* _REQUIRED WORK_: Present the lines below again, exactly as they stand.

[Extracted data entries]
• • • • •

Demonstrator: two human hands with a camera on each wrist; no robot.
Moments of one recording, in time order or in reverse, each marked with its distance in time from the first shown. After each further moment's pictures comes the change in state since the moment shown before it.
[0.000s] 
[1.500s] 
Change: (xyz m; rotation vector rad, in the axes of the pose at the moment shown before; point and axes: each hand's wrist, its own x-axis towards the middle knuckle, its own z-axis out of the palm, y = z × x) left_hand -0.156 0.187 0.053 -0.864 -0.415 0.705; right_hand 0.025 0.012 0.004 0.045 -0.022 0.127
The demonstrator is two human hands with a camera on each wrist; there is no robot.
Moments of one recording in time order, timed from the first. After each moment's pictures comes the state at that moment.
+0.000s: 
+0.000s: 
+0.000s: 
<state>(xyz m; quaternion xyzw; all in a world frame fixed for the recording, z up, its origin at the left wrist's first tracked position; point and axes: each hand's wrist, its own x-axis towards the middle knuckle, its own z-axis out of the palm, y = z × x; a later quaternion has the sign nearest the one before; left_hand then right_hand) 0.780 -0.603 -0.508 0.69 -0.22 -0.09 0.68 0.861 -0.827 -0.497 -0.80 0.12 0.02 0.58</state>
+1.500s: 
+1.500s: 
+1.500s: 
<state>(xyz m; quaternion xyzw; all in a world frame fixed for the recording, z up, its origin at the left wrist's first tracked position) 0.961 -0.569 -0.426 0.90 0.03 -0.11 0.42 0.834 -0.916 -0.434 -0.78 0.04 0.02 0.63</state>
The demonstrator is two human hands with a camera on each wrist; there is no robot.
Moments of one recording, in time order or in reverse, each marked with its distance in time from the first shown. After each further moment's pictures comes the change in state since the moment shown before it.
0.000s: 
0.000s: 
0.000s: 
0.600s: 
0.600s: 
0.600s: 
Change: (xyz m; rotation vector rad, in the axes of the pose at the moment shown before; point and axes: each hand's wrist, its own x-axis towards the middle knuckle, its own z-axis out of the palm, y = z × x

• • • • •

* _EXERCISE ANSWER_:
Demonstrator: two human hands with a camera on each wrist; no robot.
Moments of one recording, in time order or in reverse, each marked with its distance in time from the first shown. After each further moment's pictures comes the change in state since the moment shown before it.
[0.000s] 
[1.500s] 
Change: (xyz m; rotation vector rad, in the axes of the pose at the moment shown before; point and axes: each hand's wrist, its own x-axis towards the middle knuckle, its own z-axis out of the palm, y = z × x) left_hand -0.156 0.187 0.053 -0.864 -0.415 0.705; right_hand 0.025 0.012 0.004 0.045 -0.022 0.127
The demonstrator is two human hands with a camera on each wrist; there is no robot.
Moments of one recording in time order, timed from the first. After each moment's pictures comes the state at that moment.
+0.000s: 
+0.000s: 
+0.000s: 
<state>(xyz m; quaternion xyzw; all in a world frame fixed for the recording, z up, its origin at the left wrist's first tracked position; point and axes: each hand's wrist, its own x-axis towards the middle knuckle, its own z-axis out of the palm, y = z × x; a later quaternion has the sign nearest the one before; left_hand then right_hand) 0.780 -0.603 -0.508 0.69 -0.22 -0.09 0.68 0.861 -0.827 -0.497 -0.80 0.12 0.02 0.58</state>
+1.500s: 
+1.500s: 
+1.500s: 
<state>(xyz m; quaternion xyzw; all in a world frame fixed for the recording, z up, its origin at the left wrist's first tracked position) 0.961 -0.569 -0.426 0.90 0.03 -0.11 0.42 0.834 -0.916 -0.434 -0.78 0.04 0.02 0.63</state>
The demonstrator is two human hands with a camera on each wrist; there is no robot.
Moments of one recording, in time order or in reverse, each marked with its distance in time from the first shown. After each further moment's pictures comes the change in state since the moment shown before it.
0.000s: 
0.000s: 
0.000s: 
0.600s: 
0.600s: 
0.600s: 
Change: (xyz m; rotation vector rad, in the axes of the pose at the moment shown before; point and axes: each hand's wrist, its own x-axis towards the middle knuckle, its own z-axis out of the palm, y = z × x

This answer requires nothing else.